## EXERCISE AIM
Every record shown here needs to be repeated exactly.

## DATA FOR THIS EXERCISE
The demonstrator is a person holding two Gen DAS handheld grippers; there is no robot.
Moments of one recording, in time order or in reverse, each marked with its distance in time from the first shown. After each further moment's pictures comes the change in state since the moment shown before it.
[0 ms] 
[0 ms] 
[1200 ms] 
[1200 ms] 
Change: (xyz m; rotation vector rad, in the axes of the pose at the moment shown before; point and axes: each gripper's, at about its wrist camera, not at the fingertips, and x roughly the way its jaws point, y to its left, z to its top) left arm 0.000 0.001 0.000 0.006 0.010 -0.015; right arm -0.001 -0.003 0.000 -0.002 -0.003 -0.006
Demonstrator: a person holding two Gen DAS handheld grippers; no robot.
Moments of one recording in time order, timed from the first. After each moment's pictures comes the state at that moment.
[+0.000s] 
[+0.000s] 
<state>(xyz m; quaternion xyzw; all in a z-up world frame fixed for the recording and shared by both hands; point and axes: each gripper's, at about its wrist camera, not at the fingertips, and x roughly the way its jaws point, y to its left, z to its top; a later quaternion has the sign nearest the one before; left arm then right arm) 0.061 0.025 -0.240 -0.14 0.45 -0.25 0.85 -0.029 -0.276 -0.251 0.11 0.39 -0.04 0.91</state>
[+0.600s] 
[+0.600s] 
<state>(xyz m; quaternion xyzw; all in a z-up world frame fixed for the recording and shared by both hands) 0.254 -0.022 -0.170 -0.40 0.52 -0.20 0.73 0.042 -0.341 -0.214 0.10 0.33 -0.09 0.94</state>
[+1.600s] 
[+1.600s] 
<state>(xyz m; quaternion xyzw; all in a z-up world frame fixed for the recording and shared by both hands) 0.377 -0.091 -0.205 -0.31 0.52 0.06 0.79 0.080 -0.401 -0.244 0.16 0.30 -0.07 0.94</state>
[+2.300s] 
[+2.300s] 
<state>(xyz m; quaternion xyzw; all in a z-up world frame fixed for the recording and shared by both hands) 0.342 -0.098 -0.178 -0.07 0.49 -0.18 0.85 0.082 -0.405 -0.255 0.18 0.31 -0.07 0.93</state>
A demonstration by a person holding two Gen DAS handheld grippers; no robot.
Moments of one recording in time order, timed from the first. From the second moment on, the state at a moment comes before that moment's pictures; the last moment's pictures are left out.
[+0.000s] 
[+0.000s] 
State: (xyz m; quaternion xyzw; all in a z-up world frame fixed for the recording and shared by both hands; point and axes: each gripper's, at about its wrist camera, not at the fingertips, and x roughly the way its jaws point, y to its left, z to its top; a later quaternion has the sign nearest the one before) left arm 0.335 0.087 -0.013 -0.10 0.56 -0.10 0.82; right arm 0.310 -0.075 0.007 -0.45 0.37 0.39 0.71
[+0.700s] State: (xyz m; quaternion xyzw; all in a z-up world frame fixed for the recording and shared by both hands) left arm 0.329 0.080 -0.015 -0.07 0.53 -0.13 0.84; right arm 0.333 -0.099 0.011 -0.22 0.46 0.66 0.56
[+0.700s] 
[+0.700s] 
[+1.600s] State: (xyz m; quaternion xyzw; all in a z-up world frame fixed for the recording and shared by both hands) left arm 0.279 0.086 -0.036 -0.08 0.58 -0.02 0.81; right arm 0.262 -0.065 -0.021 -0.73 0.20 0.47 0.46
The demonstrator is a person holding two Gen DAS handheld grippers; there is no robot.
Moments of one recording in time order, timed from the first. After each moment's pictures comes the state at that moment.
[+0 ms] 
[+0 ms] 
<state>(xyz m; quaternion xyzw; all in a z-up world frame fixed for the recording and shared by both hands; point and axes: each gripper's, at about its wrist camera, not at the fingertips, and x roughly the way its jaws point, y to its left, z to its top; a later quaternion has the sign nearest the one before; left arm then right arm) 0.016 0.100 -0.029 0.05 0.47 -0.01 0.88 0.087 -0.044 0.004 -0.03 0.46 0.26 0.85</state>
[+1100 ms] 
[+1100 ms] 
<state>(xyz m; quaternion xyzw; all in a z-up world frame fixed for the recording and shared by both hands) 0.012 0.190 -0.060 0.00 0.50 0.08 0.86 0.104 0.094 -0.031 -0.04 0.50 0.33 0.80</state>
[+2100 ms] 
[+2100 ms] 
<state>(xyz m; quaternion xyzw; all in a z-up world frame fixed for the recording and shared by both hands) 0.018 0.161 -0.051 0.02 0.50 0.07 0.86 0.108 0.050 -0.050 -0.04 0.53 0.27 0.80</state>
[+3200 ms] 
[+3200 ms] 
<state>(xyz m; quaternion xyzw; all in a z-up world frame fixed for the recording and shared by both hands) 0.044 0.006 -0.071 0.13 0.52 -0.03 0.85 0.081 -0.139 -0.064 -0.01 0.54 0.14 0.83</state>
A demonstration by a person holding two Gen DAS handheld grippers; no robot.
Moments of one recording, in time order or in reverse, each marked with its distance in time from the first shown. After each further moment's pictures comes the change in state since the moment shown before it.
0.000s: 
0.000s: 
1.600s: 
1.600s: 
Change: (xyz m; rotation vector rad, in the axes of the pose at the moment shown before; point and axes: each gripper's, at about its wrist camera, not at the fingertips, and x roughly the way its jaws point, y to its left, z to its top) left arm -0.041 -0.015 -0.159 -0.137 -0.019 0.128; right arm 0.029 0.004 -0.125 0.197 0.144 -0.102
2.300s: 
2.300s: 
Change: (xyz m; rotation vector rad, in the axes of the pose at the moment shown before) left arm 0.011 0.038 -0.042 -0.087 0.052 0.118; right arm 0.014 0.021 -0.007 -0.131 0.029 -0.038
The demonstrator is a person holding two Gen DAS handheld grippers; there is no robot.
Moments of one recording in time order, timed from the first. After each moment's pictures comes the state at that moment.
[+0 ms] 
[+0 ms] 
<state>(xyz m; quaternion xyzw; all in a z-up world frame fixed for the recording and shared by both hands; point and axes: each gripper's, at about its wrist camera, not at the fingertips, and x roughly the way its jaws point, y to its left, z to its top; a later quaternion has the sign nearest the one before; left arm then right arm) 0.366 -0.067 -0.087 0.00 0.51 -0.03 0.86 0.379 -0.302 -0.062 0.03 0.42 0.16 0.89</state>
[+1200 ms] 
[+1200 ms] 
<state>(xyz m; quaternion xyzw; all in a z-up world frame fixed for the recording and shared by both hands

## FINISHED TASK
The demonstrator is a person holding two Gen DAS handheld grippers; there is no robot.
Moments of one recording, in time order or in reverse, each marked with its distance in time from the first shown. After each further moment's pictures comes the change in state since the moment shown before it.
[0 ms] 
[0 ms] 
[1200 ms] 
[1200 ms] 
Change: (xyz m; rotation vector rad, in the axes of the pose at the moment shown before; point and axes: each gripper's, at about its wrist camera, not at the fingertips, and x roughly the way its jaws point, y to its left, z to its top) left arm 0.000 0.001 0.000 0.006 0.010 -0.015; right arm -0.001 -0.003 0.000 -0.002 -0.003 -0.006
Demonstrator: a person holding two Gen DAS handheld grippers; no robot.
Moments of one recording in time order, timed from the first. After each moment's pictures comes the state at that moment.
[+0.000s] 
[+0.000s] 
<state>(xyz m; quaternion xyzw; all in a z-up world frame fixed for the recording and shared by both hands; point and axes: each gripper's, at about its wrist camera, not at the fingertips, and x roughly the way its jaws point, y to its left, z to its top; a later quaternion has the sign nearest the one before; left arm then right arm) 0.061 0.025 -0.240 -0.14 0.45 -0.25 0.85 -0.029 -0.276 -0.251 0.11 0.39 -0.04 0.91</state>
[+0.600s] 
[+0.600s] 
<state>(xyz m; quaternion xyzw; all in a z-up world frame fixed for the recording and shared by both hands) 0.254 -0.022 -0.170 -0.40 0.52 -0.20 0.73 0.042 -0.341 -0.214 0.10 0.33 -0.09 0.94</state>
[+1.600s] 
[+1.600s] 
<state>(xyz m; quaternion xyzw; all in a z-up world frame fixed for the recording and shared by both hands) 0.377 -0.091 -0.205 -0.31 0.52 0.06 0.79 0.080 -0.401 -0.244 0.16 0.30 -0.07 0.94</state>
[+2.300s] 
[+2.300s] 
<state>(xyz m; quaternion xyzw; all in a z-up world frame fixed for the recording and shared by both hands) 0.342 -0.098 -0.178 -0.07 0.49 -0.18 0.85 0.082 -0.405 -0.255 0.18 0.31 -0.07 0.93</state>
A demonstration by a person holding two Gen DAS handheld grippers; no robot.
Moments of one recording in time order, timed from the first. From the second moment on, the state at a moment comes before that moment's pictures; the last moment's pictures are left out.
[+0.000s] 
[+0.000s] 
State: (xyz m; quaternion xyzw; all in a z-up world frame fixed for the recording and shared by both hands; point and axes: each gripper's, at about its wrist camera, not at the fingertips, and x roughly the way its jaws point, y to its left, z to its top; a later quaternion has the sign nearest the one before) left arm 0.335 0.087 -0.013 -0.10 0.56 -0.10 0.82; right arm 0.310 -0.075 0.007 -0.45 0.37 0.39 0.71
[+0.700s] State: (xyz m; quaternion xyzw; all in a z-up world frame fixed for the recording and shared by both hands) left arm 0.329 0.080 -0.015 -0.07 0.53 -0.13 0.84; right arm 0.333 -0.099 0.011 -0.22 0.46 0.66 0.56
[+0.700s] 
[+0.700s] 
[+1.600s] State: (xyz m; quaternion xyzw; all in a z-up world frame fixed for the recording and shared by both hands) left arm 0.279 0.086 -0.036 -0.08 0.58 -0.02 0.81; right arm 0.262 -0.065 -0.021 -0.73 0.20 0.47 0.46
The demonstrator is a person holding two Gen DAS handheld grippers; there is no robot.
Moments of one recording in time order, timed from the first. After each moment's pictures comes the state at that moment.
[+0 ms] 
[+0 ms] 
<state>(xyz m; quaternion xyzw; all in a z-up world frame fixed for the recording and shared by both hands; point and axes: each gripper's, at about its wrist camera, not at the fingertips, and x roughly the way its jaws point, y to its left, z to its top; a later quaternion has the sign nearest the one before; left arm then right arm) 0.016 0.100 -0.029 0.05 0.47 -0.01 0.88 0.087 -0.044 0.004 -0.03 0.46 0.26 0.85</state>
[+1100 ms] 
[+1100 ms] 
<state>(xyz m; quaternion xyzw; all in a z-up world frame fixed for the recording and shared by both hands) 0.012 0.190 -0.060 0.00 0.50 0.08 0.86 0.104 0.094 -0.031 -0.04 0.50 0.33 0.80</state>
[+2100 ms] 
[+2100 ms] 
<state>(xyz m; quaternion xyzw; all in a z-up world frame fixed for the recording and shared by both hands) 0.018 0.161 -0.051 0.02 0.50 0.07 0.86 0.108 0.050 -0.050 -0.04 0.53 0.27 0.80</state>
[+3200 ms] 
[+3200 ms] 
<state>(xyz m; quaternion xyzw; all in a z-up world frame fixed for the recording and shared by both hands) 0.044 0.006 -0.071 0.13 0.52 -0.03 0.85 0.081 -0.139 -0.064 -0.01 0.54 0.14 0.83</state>
A demonstration by a person holding two Gen DAS handheld grippers; no robot.
Moments of one recording, in time order or in reverse, each marked with its distance in time from the first shown. After each further moment's pictures comes the change in state since the moment shown before it.
0.000s: 
0.000s: 
1.600s: 
1.600s: 
Change: (xyz m; rotation vector rad, in the axes of the pose at the moment shown before; point and axes: each gripper's, at about its wrist camera, not at the fingertips, and x roughly the way its jaws point, y to its left, z to its top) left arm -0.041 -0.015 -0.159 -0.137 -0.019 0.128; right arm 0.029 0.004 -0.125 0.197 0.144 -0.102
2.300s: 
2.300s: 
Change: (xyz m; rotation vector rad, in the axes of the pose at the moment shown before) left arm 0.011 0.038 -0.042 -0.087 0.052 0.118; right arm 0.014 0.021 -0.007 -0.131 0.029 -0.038
The demonstrator is a person holding two Gen DAS handheld grippers; there is no robot.
Moments of one recording in time order, timed from the first. After each moment's pictures comes the state at that moment.
[+0 ms] 
[+0 ms] 
<state>(xyz m; quaternion xyzw; all in a z-up world frame fixed for the recording and shared by both hands; point and axes: each gripper's, at about its wrist camera, not at the fingertips, and x roughly the way its jaws point, y to its left, z to its top; a later quaternion has the sign nearest the one before; left arm then right arm) 0.366 -0.067 -0.087 0.00 0.51 -0.03 0.86 0.379 -0.302 -0.062 0.03 0.42 0.16 0.89</state>
[+1200 ms] 
[+1200 ms] 
<state>(xyz m; quaternion xyzw; all in a z-up world frame fixed for the recording and shared by both hands

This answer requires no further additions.